Penn State Has A Chance To Beat A Ranked Opponent For The First Time Under James Franklin
The first iteration of the College Football Playoff selection committee’s rankings were released Tuesday night, kickstarting a firestorm of speculation, criticism, and everything else such a list entails. There were a number of surprises, some foregone conclusions, and plenty of mounting suspense as the national playoff push ensues. However, Tuesday’s reveal created a storyline entirely unique to Penn State, presenting an opportunity that’s yet to be accomplished by the school’s current regime — defeat a ranked opponent during the Franklin era.
I know what you’re thinking, “hasn’t he had enough opportunities in a season and a half?” The answer is yes, and quite frankly this storyline would’ve been a thing of the past had it not been for a few particularly oblivious officials in one of the most controversial games of the year. The fact of the matter is that there’s never been a better matchup for the Lions than the one they face this weekend in Evanston, where they’ll face newly-minted No. 21 Northwestern.
In a somewhat shocking decision, the selection committee opted to slot the Wildcats — who suffered consecutive blowouts to Michigan and Iowa — at No. 21, but left 7-2 Wisconsin — whose only losses come against perennial powerhouse Alabama and Iowa, who won by four points — out of the Top 25 altogether. Regardless, there’s never been a better time for Franklin to secure his first victory over a ranked opponent as Penn State’s head coach, and that’s not a knock against the Wildcats.

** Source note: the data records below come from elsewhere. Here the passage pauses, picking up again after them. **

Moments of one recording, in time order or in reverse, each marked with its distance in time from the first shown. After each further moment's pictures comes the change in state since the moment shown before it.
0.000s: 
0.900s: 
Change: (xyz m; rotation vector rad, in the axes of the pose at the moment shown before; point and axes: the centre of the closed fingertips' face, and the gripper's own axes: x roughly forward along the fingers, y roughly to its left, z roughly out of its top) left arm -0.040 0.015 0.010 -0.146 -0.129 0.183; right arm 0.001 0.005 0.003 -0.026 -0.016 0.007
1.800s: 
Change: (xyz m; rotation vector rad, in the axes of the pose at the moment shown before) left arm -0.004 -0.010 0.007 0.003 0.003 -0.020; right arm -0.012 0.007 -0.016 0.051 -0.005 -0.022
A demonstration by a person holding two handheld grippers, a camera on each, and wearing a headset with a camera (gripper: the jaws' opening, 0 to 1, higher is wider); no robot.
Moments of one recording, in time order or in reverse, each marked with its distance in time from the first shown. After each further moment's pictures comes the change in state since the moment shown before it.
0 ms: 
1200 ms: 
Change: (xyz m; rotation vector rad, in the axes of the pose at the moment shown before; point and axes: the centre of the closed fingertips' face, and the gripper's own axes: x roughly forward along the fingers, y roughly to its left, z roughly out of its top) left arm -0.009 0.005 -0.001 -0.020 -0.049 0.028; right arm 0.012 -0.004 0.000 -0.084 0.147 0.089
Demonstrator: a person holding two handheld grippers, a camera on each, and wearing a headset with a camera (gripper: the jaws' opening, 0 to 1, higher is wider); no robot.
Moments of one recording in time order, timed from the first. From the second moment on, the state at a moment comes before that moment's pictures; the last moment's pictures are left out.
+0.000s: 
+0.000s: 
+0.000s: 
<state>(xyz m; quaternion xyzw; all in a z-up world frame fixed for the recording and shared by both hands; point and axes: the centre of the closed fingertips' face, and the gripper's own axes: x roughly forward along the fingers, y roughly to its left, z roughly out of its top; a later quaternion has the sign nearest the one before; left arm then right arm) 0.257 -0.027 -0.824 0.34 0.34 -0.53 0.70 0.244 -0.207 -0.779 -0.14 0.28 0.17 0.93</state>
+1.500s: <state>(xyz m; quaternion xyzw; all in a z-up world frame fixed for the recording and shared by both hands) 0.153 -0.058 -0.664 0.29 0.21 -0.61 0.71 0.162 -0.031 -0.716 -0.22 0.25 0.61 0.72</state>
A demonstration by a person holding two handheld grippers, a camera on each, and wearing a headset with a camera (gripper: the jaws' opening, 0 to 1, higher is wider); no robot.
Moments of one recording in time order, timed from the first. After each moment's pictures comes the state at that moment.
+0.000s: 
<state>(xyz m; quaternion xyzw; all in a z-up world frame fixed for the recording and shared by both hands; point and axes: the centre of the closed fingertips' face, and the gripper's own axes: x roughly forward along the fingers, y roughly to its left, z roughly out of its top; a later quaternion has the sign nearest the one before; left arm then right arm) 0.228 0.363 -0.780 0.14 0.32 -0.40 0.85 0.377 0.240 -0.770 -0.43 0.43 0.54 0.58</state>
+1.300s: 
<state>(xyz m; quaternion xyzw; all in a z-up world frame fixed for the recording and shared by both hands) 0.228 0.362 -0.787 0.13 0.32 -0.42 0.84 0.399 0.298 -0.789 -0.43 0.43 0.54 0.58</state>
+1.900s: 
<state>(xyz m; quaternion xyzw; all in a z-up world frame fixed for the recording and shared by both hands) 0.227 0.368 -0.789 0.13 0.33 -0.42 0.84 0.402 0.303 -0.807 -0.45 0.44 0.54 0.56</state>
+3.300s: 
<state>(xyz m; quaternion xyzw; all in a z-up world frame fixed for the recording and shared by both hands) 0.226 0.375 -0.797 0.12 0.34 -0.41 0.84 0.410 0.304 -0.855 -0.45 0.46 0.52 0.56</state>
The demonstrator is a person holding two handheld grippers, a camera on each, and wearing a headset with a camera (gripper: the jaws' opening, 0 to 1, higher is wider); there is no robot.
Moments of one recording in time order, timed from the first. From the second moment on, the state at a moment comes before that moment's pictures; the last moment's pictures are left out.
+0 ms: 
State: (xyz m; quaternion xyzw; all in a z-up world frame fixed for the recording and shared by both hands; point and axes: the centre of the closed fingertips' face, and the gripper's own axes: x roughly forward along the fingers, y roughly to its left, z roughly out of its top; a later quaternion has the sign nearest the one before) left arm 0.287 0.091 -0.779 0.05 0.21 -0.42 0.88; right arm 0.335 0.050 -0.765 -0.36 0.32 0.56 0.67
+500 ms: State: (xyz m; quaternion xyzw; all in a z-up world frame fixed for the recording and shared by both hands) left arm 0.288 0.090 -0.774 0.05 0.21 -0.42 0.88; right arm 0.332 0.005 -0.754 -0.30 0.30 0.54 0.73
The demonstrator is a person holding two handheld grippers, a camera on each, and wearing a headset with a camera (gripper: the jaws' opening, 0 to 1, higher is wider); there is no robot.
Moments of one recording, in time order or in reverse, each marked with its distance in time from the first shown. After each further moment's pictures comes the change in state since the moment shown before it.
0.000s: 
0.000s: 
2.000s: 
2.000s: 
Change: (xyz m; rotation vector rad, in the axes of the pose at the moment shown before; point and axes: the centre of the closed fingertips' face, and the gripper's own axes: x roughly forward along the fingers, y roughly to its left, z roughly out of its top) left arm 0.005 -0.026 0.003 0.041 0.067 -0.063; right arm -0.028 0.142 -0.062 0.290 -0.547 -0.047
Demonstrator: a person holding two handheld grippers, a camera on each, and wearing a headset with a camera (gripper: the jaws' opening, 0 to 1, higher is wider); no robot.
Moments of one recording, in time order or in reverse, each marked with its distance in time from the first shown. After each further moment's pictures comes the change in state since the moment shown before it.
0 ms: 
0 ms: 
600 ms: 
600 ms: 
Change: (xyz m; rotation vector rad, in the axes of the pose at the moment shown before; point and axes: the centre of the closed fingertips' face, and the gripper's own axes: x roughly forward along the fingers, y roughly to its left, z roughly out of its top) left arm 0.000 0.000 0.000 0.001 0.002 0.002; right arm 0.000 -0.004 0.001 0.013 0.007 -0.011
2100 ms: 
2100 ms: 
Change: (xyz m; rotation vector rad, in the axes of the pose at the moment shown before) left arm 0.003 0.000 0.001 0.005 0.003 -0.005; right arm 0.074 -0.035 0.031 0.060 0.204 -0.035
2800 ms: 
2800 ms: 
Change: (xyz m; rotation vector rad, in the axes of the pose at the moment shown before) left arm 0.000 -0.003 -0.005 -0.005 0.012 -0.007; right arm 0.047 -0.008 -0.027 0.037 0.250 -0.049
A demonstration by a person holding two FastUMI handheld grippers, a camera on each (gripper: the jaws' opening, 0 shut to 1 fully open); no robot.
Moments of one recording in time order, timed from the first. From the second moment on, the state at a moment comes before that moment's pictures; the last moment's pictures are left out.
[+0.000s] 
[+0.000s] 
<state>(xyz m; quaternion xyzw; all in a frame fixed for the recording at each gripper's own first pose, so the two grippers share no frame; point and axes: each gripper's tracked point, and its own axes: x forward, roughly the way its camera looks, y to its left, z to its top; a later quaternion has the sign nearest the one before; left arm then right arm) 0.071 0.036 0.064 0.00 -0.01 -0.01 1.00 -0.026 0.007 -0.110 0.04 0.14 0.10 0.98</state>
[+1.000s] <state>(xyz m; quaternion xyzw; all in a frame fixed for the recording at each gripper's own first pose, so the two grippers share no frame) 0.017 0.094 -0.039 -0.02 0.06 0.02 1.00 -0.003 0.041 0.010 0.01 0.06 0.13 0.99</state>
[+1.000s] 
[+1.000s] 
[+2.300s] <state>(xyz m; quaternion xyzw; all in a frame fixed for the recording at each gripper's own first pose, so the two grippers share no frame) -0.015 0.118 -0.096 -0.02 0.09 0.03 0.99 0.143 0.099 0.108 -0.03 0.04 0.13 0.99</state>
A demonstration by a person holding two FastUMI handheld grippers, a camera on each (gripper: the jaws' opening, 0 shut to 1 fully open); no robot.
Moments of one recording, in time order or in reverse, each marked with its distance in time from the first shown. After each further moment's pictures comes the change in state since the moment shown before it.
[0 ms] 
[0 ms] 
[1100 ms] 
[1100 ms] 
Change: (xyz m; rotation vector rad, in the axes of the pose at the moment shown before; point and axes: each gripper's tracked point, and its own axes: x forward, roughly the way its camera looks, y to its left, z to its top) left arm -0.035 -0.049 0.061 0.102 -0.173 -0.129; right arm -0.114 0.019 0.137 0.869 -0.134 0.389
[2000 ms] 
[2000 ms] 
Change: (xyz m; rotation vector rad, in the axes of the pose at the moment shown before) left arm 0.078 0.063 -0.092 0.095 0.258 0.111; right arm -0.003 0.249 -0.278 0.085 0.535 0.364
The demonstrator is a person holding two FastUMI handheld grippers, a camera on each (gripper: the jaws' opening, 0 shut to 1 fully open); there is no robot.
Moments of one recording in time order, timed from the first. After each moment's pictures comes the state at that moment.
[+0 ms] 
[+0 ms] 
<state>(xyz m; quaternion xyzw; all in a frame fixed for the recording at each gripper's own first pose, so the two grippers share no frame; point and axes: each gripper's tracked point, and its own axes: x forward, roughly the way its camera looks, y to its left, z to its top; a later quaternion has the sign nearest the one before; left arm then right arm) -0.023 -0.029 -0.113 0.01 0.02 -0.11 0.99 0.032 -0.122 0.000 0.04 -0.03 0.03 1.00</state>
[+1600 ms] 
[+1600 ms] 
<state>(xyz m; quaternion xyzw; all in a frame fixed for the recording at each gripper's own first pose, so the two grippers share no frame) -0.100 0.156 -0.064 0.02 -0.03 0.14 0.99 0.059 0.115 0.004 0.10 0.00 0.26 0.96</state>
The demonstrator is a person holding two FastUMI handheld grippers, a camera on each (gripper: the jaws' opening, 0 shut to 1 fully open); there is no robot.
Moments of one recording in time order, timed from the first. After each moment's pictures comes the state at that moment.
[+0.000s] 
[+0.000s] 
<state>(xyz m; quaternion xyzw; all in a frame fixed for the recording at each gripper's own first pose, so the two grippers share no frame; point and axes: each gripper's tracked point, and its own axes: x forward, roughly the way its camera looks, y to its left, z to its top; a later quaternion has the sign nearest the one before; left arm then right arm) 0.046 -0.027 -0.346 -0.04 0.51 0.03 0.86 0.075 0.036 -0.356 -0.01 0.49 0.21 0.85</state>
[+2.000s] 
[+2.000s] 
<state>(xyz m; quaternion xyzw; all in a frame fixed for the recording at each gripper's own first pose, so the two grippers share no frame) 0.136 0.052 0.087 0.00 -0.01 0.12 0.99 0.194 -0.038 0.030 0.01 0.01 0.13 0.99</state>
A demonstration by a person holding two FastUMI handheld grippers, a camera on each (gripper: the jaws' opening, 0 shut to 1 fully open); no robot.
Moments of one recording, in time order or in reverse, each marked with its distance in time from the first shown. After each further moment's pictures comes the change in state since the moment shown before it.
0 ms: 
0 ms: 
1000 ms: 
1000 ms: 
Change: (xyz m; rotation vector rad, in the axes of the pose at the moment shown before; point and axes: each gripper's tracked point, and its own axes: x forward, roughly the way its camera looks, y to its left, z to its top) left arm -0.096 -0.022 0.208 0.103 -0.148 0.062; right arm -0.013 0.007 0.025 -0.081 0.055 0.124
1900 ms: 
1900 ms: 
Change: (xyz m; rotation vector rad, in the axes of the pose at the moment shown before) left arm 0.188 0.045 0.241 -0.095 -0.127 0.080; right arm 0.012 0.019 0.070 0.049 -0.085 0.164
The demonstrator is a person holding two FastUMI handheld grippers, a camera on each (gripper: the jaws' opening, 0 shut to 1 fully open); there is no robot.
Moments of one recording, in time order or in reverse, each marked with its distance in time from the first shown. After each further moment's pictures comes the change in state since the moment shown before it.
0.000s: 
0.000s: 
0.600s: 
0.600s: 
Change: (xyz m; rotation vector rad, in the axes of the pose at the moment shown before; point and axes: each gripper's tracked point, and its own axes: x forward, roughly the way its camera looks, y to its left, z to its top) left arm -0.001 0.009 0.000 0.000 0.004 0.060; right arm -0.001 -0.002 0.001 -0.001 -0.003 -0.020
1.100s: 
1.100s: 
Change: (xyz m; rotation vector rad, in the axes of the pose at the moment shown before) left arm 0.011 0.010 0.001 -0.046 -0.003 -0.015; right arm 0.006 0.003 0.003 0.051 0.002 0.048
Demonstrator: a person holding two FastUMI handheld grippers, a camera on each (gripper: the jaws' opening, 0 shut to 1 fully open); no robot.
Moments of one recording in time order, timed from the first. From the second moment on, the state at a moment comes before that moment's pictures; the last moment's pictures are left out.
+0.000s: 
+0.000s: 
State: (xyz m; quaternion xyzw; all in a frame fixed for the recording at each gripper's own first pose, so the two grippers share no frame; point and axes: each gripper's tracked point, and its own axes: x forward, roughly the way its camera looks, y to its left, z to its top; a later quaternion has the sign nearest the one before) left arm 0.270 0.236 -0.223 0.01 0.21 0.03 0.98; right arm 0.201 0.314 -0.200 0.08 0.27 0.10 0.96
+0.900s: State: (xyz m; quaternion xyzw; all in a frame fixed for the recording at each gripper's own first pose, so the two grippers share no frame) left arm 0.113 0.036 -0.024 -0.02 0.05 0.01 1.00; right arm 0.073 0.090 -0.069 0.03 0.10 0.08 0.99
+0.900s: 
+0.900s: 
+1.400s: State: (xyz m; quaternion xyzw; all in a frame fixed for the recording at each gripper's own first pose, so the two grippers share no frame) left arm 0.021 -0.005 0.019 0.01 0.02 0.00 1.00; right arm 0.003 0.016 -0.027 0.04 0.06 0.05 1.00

Dating back to 2014 when Franklin took over, Penn State has faced a ranked opponent only three times: the first against No. 13 Ohio State in 2014, the second against No. 10 Michigan State during the 2014 regular season finale, and the third on the road against the top-ranked Buckeyes. All of these — save for the 31-24 heartbreaker Penn State suffered against Ohio State the first time around — were unmitigated blowouts, but Saturday’s meeting could prove to result in a much different ending.
Northwestern can certainly run the football, led by sophomore sensation Justin Jackson’s 731 yards and 4.2 yards per attempt, but the Wildcats do struggle through the air and putting points on the board — a possible correlation seeing as quarterback Clayton Thorson’s accounted for the team’s six passing touchdowns in 2015. Though Thorson can scramble, if Penn State can contain him through the air, then the contest might play in the Lions’ favor. Penn State’s typically stout front seven will be challenged, but the duo of Thorson and Jackson will be nothing like the threat J.T. Barrett and Ezekiel Elliott posed a few weeks ago in Columbus.
This milestone carries great significance not only for James Franklin’s coaching resume, but also for Penn State’s faint Big Ten hopes. The team’s prior two losses might put it at a slight disadvantage, but there’s still plenty of football left to be played. If the various hands dealt throughout the upper half of the Big Ten East are played in Penn State’s favor, then a title run remains within the realm of possibility.
The stakes are higher than they’ve ever been, adding even more fuel to Saturday’s highly-anticipated meeting.